Thirdly, some people question whether including investment protection and Investor-State Dispute Settlement (ISDS) in TTIP would mean that in practice it would be difficult to bring a service back into the public sector, owing to the potentially high costs of losing an ISDS case. Whilst I understand that these questions are posed, I can categorically state that nothing in either the 3,000 existing investment agreements, or in the future TTIP, could prevent a service being brought back into the public sector or force the payment of compensation for such an action. Compensation would only be available if bringing a service back into the public sector involved nationalising property owned by foreign investors. As under UK law, in such cases, compensation would be required. Equally, the question may be whether a contract to provide services previously awarded to a private operator must be continued or risk an ISDS claim. There again, I can be categorical that deciding not to renew a contract would not give grounds for an ISDS claim. An investor has no property at stake in the potential continuation of a contract. In general terms, ISDS can only be used in limited circumstances to address unfair or discriminatory treatment towards foreign investors: for example, if a foreign investor is subject to a denial of justice, or manifestly arbitrary treatment, or, as noted, if their property is expropriated without compensation in a host nation. It is only then that investors could use treaty rights to address the unfair action by the state. These are the sorts of protections we want EU investors to have overseas, and therefore we offer ourselves.

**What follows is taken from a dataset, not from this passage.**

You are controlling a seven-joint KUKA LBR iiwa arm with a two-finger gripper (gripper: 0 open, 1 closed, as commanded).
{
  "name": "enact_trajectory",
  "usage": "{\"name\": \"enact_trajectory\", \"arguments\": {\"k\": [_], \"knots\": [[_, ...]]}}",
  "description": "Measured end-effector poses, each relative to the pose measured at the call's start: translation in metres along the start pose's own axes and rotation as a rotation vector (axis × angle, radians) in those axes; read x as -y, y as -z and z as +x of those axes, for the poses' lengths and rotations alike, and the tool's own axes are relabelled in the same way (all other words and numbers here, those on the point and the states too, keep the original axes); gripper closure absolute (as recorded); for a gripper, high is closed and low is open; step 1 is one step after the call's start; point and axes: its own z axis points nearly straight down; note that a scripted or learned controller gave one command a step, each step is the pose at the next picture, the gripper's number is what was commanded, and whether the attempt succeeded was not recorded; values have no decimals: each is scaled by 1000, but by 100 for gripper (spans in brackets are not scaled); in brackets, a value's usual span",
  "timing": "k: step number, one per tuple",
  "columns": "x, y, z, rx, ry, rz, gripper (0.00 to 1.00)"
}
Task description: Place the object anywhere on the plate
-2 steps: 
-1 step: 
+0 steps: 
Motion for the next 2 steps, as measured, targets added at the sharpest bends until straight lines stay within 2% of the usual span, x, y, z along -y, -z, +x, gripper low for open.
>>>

As you yourself noted earlier this year, it is critical to remember that there is a thriving private market for health services in the EU. This sector is a key European strength and it is important that EU trade policy helps to enable our health services companies to access international markets such as the US, as well as to encourage competition on the EU side. This is why Mr Garcia Bercero explained in his letter that health services are within the scope of EU trade policy to ensure that sectors are not ruled out unnecessarily.

In light of all of the above, I am happy to confirm the statement of Mr Garcia Bercero that there is no reason to fear either for the NHS as it stands today or for changes to the NHS in future, as a result of TTIP or indeed EU trade policy more broadly.

I look forward to continuing our work together on this and other files.